Joseph Aloysius Wambaugh, Jr. was born in East Pittsburgh, Pennsylvania, the son of a police officer. He did a stint in the Marines, earned bachelor’s and master’s degrees at Cal State Los Angeles and joined the LAPD in 1960. Over the course of 14 years, he worked his way from patrolman to detective sergeant at the department’s Hollenbeck station.

“The New Centurions” was Wambaugh’s first book (published in 1971), and first work to be adapted. It was made into a 1972 film directed by Richard Fleischer and starring George C. Scott, Stacy Keach and Jane Alexander.

The next year his 1972 novel “The Blue Knight” was adapted into an NBC miniseries that starred William Holden and Lee Remick, which was followed by a 1975-76 TV series of the same name that starred George Kennedy.

As his celebrity grew, he sometimes found himself “hounded for autographs by the people he put in handcuffs,” according to the 2008 NPR profile. On the other hand, the Los Angeles police chief was miffed by portrayals of flawed L.A. cops in Wambaugh’s early novels.

He left the LAPD in the mid-’70s, after returning from the leave of absence he took to write “The Onion Field.” Wambaugh told Palm Springs Life in August 2007 that his fellow cops “showing deference to me was pretty unbearable. If they’d shown more resentment or jealousy, it would have been easier to deal with, but they didn’t. They were sweet. They held open doors for me.

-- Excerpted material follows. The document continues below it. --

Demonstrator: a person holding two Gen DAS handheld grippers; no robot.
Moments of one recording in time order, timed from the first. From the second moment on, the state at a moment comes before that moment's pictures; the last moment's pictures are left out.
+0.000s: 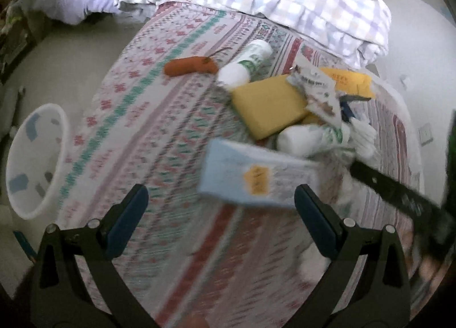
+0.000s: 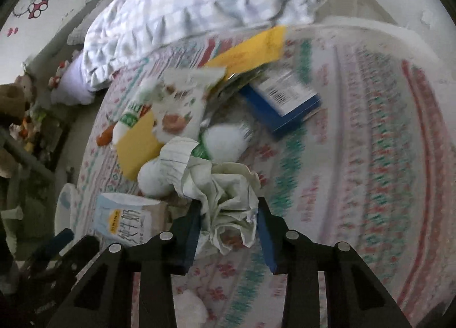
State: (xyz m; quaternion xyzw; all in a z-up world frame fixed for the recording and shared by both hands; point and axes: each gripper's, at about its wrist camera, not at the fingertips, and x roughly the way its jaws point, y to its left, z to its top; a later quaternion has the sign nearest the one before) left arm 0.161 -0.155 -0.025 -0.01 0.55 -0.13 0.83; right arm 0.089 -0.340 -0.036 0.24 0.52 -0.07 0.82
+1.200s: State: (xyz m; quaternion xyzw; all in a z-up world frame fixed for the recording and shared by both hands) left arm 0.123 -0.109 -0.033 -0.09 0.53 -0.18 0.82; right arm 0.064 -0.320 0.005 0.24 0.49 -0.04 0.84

And that was worse.”

NPR revealed that little had changed in 2008: “Joe Wambaugh is treated like a star when he visits the Hollywood police station he helped immortalize. Framed posters of his movies hang on the walls, and when he shows up, he’s invited to address the baby-faced officers during roll call.”

Wambaugh wrote works of nonfiction as well, but returned to a fictional depiction of the LAPD with his “Hollywood Station” novels beginning in 2006.

Wambaugh taught screenwriting courses in the 2000s as a guest lecturer in UC San Diego’s theater department.

He is survived by his wife Dee, a daughter, a son, two grandchildren and two great-grandchildren.